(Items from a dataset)

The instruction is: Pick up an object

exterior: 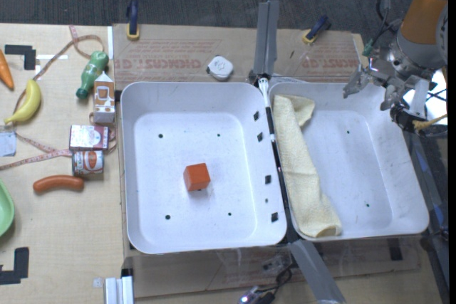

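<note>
I see orange cube (197,176) mid left bin (135,174), alone. Right bin (385,174): rolled cream towel (303,167) along left wall. Gripper (376,85) over right bin's far right corner, fingers spread, holding nothing.

Orange block (197,176) in left bin (142,224); gripper (385,85) above right bin (399,224).
</note>
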Tool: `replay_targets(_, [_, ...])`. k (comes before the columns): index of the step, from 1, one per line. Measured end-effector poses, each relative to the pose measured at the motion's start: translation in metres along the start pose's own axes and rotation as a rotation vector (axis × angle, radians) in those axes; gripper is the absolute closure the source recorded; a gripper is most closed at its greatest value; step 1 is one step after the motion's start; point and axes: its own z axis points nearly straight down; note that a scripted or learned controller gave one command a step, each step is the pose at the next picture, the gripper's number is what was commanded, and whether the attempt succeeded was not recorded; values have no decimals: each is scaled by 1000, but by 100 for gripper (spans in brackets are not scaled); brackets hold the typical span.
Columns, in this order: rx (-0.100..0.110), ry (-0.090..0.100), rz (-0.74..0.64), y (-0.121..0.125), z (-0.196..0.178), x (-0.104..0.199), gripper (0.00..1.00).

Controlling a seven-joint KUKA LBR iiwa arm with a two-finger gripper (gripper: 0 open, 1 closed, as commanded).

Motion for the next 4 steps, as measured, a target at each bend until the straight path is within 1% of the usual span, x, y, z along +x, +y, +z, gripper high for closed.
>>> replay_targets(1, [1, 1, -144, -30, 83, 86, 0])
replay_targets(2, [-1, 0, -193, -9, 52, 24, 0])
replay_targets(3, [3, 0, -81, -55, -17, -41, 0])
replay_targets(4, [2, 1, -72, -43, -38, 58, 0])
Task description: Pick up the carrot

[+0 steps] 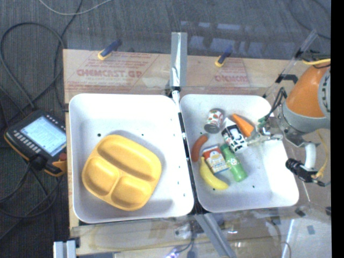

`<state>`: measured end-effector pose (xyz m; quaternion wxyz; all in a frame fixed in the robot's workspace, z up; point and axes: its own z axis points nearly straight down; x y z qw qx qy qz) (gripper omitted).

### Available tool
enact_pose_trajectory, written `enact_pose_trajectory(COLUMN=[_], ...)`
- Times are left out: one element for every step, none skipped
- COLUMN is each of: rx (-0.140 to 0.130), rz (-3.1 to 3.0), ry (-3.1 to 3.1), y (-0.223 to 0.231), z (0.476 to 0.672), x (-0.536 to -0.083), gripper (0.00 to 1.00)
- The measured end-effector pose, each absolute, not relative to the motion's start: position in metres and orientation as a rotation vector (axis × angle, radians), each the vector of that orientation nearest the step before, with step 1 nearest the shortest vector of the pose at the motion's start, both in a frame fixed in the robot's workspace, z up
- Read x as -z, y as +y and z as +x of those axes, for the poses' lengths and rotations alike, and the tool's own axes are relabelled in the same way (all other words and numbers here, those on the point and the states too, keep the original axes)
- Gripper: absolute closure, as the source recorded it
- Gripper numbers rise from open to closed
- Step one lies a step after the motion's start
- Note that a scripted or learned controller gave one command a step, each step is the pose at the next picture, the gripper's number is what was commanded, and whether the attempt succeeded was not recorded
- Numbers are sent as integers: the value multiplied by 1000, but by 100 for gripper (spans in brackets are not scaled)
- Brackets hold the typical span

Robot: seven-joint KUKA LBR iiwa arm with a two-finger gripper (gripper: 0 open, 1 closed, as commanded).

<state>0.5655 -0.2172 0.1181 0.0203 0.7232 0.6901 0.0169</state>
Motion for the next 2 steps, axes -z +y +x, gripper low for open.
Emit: enact_pose_trajectory(rx=[10, 20], rz=[2583, 2583], ry=[1789, 1792], y=[-170, -170], z=[559, 558], x=[-184, -190], gripper=[100, 100])
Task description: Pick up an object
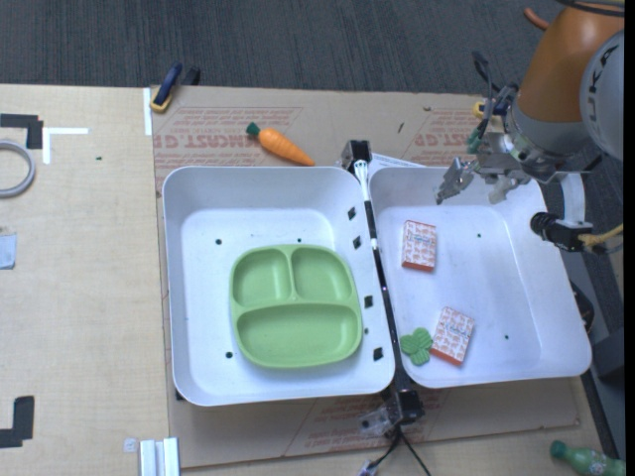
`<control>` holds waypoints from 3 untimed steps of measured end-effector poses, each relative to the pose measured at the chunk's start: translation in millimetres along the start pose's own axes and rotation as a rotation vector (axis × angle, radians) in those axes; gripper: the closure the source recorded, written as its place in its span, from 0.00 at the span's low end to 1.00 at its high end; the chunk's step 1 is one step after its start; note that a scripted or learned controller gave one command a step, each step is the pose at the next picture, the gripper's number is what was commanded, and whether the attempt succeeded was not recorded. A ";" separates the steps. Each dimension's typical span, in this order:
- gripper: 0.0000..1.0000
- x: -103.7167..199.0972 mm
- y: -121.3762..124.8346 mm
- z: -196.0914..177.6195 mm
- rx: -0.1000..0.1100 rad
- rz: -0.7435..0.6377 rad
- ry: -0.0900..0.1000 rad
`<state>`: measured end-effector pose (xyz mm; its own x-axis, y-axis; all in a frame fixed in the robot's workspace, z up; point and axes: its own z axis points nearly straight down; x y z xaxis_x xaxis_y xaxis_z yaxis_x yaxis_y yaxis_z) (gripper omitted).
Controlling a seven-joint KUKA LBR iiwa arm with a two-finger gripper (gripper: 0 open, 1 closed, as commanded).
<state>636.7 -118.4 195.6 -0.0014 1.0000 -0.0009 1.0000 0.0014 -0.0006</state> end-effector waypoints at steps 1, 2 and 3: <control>0.00 26.2 -28.2 103.4 0.001 0.107 0.001; 1.00 25.5 -27.9 93.7 0.000 0.109 0.000; 1.00 9.6 -55.2 -73.9 -0.002 -0.082 -0.001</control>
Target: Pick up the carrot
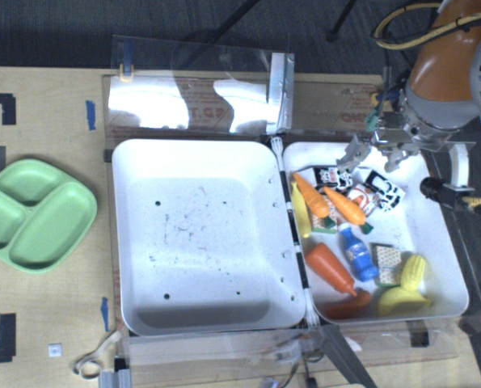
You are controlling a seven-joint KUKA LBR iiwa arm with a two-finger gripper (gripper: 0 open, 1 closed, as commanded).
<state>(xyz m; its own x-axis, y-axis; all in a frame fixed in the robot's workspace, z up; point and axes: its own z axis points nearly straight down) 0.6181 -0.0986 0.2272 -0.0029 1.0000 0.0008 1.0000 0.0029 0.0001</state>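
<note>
In the right bin (446, 241), an orange carrot (347, 206) lies slantwise near the middle of the back half. A second slim orange piece (310, 193) lies just left of it. A thicker red-orange carrot-like piece (331, 268) rests nearer the front. My gripper (374, 155) hangs above the bin's back edge, up and to the right of the carrot and apart from it. Its fingers (352, 153) are spread open with nothing between them.
Around the carrot lie a yellow banana (299, 214), a blue bottle (358, 254), black-and-white packets (383, 189), a corn cob (415, 271), a yellow fruit (401, 300) and a red sausage (347, 305). The left bin (200, 233) adjoins. A green divided plate (35, 213) sits far left.
</note>
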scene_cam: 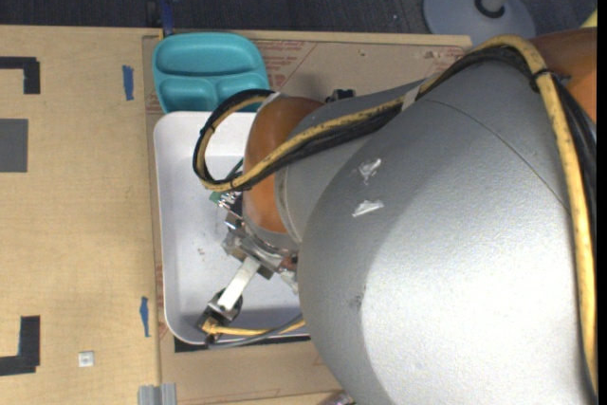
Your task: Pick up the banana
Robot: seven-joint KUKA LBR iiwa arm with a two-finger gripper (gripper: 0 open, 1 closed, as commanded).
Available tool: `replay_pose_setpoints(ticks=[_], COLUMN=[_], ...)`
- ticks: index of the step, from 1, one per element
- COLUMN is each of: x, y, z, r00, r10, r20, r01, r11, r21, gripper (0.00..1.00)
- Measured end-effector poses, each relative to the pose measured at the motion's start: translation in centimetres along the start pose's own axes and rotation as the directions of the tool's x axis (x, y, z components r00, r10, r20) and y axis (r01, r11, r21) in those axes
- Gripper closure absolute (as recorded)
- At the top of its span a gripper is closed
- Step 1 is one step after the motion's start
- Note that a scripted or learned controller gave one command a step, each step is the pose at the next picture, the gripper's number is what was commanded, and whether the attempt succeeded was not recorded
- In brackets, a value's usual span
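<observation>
My grey arm (446, 232) reaches in from the right, and its orange band (270, 156) hangs over the left white bin (180, 204). The gripper (245, 247) is low inside this bin, near its middle and towards the front right. The arm's bulk covers the right part of this bin and everything to its right, so whatever lies under it is hidden. The part of the bin floor that shows is bare white.
A teal divided tray (204, 71) lies just beyond the bin's far edge. Brown cardboard (76, 204) with black and blue tape marks covers the bench to the left. A grey stand base (474, 5) sits on the dark floor at the back right.
</observation>
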State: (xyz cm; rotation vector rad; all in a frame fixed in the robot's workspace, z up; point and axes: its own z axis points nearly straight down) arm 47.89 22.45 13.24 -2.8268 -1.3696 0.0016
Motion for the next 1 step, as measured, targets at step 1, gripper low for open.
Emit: replay_pose_setpoints(ticks=[1], x=[0.03], y=[0.0], z=[-9.63], r00=[0.992], r10=[-0.129], r20=[0.0], r01=[0.129], r11=[0.992], r21=[0.0], gripper=[0.0])
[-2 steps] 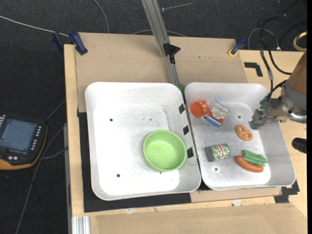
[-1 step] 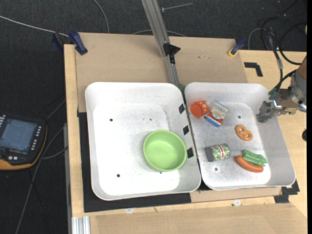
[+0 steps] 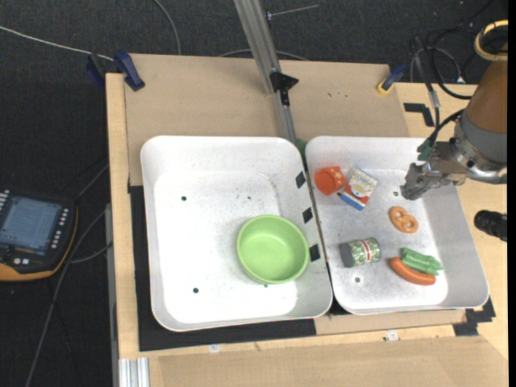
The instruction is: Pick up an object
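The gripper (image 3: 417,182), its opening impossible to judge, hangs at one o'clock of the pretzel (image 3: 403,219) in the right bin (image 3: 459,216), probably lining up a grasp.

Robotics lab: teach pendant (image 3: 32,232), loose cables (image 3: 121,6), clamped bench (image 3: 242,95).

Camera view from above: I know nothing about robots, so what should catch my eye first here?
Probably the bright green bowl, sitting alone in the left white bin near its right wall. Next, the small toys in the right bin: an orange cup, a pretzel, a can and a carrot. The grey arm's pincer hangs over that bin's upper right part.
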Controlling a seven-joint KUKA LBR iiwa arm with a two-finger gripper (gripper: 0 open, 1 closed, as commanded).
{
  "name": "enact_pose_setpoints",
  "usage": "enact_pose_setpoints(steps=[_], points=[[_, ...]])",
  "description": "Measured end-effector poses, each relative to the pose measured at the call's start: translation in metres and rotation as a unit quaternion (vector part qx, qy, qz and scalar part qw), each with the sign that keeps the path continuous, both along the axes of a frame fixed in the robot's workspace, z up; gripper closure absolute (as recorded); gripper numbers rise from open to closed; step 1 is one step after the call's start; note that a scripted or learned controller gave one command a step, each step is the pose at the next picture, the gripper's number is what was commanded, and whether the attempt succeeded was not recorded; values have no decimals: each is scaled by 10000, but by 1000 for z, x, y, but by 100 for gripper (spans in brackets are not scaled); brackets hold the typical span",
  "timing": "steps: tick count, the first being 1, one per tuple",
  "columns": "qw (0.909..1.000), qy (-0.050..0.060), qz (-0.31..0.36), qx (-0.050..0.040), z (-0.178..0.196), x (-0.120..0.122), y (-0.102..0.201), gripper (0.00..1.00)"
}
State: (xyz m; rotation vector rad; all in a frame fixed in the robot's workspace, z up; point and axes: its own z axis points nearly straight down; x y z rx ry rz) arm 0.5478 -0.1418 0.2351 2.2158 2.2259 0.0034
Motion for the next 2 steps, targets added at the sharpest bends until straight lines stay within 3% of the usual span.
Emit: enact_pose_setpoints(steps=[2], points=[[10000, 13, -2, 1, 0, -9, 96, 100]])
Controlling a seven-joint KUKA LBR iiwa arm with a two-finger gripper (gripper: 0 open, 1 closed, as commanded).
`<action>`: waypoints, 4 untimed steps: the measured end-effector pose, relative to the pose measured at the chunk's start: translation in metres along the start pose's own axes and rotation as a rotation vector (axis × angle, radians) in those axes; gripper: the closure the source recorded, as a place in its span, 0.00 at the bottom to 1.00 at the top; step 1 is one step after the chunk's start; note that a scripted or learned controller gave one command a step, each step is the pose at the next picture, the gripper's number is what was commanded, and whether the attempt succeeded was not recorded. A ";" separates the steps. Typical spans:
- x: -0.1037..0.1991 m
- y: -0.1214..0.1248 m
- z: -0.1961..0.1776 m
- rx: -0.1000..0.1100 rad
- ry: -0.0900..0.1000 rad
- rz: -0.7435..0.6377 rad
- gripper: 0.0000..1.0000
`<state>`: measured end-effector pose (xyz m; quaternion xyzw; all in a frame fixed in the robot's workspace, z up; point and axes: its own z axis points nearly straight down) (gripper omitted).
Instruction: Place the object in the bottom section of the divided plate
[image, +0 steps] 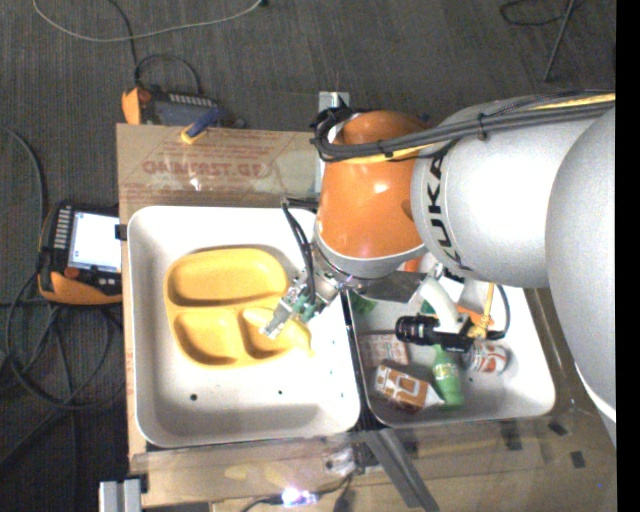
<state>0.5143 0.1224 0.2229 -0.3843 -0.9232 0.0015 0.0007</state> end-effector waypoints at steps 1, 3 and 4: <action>-0.053 0.058 0.026 -0.001 -0.002 -0.108 1.00; -0.008 0.030 -0.057 -0.002 0.000 -0.134 1.00; -0.017 0.031 -0.083 -0.003 -0.001 -0.158 1.00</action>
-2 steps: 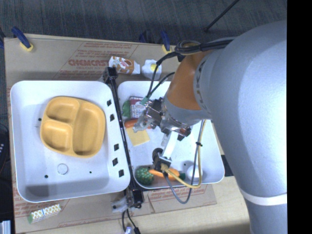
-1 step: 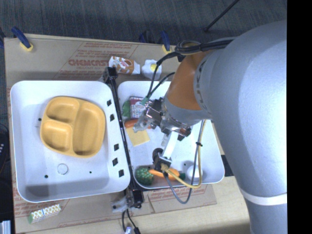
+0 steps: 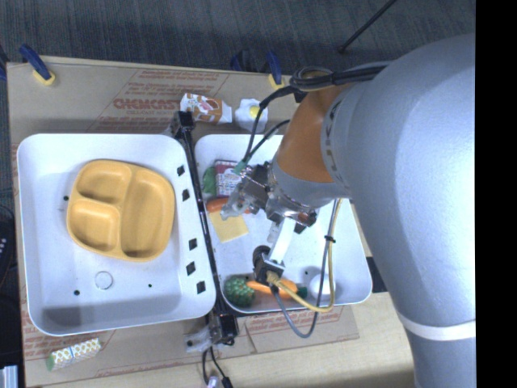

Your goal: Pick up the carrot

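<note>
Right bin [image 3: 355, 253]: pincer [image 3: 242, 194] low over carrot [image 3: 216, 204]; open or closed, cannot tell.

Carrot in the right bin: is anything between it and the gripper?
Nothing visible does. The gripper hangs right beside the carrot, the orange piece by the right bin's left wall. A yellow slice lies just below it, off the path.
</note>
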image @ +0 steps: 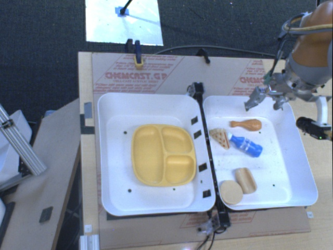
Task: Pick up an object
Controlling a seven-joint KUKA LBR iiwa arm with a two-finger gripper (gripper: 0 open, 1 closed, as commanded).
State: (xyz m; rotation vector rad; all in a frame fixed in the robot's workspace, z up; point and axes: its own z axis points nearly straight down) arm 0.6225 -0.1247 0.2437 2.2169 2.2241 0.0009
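Observation:
My gripper [266,101] hovers over the far edge of the right bin [299,160], fingers spread open with nothing between them. Just below it lies a brown drumstick-shaped toy [247,124]. A blue bottle [246,145] rests near the bin's middle, with a tan waffle-patterned wedge [220,138] to its left. At the near side sit a pale round disc [231,192] and a tan bread-like piece [245,179]. A yellow divided plate [163,154] lies in the left bin [114,139].
A black hinged divider [203,139] runs between the two bins. A blue and yellow clamp [138,53] stands at the bench's far edge, beside a pale sheet [125,14] on the dark floor. A metal rail [18,145] lies at far left.

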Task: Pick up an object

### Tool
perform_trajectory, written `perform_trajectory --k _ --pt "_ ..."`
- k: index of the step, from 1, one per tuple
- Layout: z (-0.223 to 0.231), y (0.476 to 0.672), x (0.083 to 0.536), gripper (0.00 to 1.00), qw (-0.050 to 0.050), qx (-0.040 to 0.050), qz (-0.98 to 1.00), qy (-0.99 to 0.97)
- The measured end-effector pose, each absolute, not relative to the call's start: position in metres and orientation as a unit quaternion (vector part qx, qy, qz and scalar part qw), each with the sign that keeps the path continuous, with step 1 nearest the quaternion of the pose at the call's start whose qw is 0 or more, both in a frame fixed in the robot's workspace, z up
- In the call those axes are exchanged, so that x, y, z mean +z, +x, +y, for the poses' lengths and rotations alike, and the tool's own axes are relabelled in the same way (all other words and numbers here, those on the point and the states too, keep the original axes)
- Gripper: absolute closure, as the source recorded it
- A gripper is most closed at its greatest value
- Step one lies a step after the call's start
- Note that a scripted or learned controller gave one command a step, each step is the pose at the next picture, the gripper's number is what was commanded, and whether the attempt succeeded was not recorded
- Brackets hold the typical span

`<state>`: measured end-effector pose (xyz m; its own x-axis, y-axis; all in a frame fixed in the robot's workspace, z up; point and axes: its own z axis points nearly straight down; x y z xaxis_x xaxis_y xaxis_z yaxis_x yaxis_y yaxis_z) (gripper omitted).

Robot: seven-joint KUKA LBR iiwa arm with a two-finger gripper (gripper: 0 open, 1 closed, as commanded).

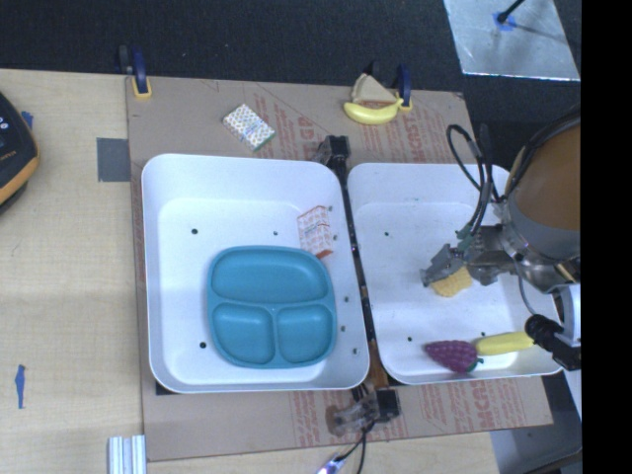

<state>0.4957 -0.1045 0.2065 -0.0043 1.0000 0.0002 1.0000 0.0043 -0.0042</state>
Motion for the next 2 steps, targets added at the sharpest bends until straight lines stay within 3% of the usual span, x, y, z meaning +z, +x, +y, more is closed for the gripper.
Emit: perform_trajectory --k 1,2 --pt "-0.154 0.546 0.183 0.00 0.001 0.0011 -0.708 -0.706" --pt "-0.130 0.547 0.096 0.00 -0.005 -0.0008 -0.709 -0.705"
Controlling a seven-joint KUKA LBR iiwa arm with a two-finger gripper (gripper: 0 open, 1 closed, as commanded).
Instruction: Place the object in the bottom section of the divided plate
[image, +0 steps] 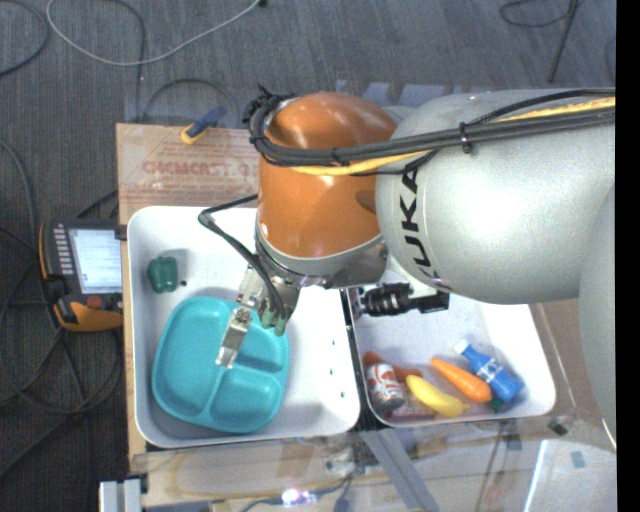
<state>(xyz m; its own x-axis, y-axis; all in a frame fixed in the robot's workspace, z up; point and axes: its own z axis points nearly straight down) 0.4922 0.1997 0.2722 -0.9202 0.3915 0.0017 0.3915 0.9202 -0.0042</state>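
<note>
In the camera view, a small green object is seen pinched between the two fingers of the jaws, so the jaws are closed narrowly on it. The object is too small and too hidden by the fingers for its long axis or heading to be told. It is held over the upper right part of the teal divided plate, which lies below and to the left of the jaws in the left white bin.

The arm is reached in from the right, its orange band directly above the jaws, and the fingers are slanted down and to the left.

A dark green pepper-like piece is seen well to the left of the jaws. In the right bin, a can, a banana, a carrot and a blue bottle are gathered right of the jaws.
</note>
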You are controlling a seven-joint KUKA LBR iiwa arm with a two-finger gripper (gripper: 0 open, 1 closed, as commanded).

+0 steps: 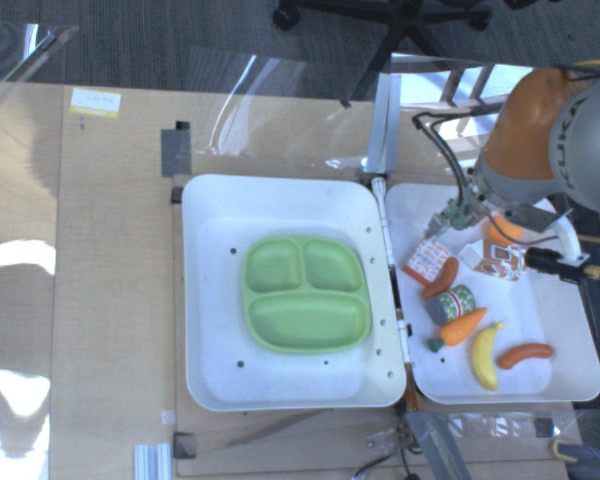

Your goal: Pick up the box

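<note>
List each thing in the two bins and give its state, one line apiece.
green tray: flat in the left bin, compartments bare
box: lying in the right bin, not lifted
can: on its side
carrot: lying flat
banana: lying flat
sausage: lying flat
gripper: low over the right bin's far end

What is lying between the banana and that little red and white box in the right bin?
In the camera view, between the box and the banana lie a small can and a toy carrot, the carrot nearer the banana.
</note>
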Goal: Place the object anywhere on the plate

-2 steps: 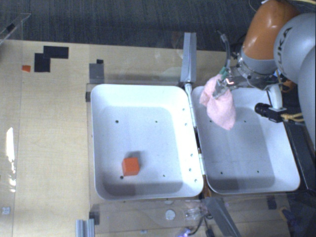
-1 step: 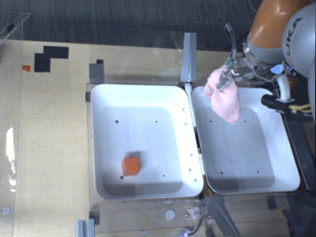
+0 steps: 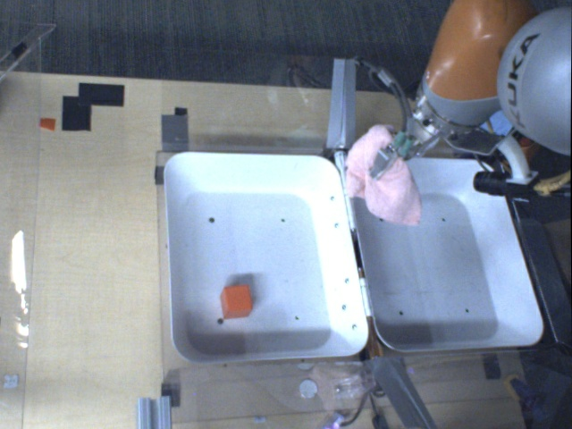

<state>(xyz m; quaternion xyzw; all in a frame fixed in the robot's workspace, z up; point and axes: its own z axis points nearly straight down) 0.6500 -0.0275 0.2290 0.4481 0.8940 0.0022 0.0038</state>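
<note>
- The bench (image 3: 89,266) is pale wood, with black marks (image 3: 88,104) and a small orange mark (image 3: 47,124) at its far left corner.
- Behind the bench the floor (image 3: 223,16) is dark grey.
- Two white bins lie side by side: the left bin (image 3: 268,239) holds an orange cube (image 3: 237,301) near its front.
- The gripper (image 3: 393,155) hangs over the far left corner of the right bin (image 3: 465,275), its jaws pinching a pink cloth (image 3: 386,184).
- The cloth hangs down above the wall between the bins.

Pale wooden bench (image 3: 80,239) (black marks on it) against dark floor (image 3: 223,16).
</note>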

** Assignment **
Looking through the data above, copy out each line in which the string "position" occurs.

** Response for this exercise **
- The measured end-effector pose, each absolute, not relative to the motion's start: position in metres and orientation as a rotation vector (axis × angle, radians), each the vector of that orientation nearest the step before, with step 1 nearest the shortest vector of the pose at the motion's start, both in a frame fixed in the robot's workspace, z up
- The measured end-effector pose, each absolute, not relative to the call's start: position in metres and orientation as a unit quaternion (vector part qx, qy, qz and scalar part qw), each with the sign that keeps the path continuous, with step 1 nearest the quaternion of the pose at the call's start whose qw is 0 or more, both in a frame fixed in the robot's workspace, z up

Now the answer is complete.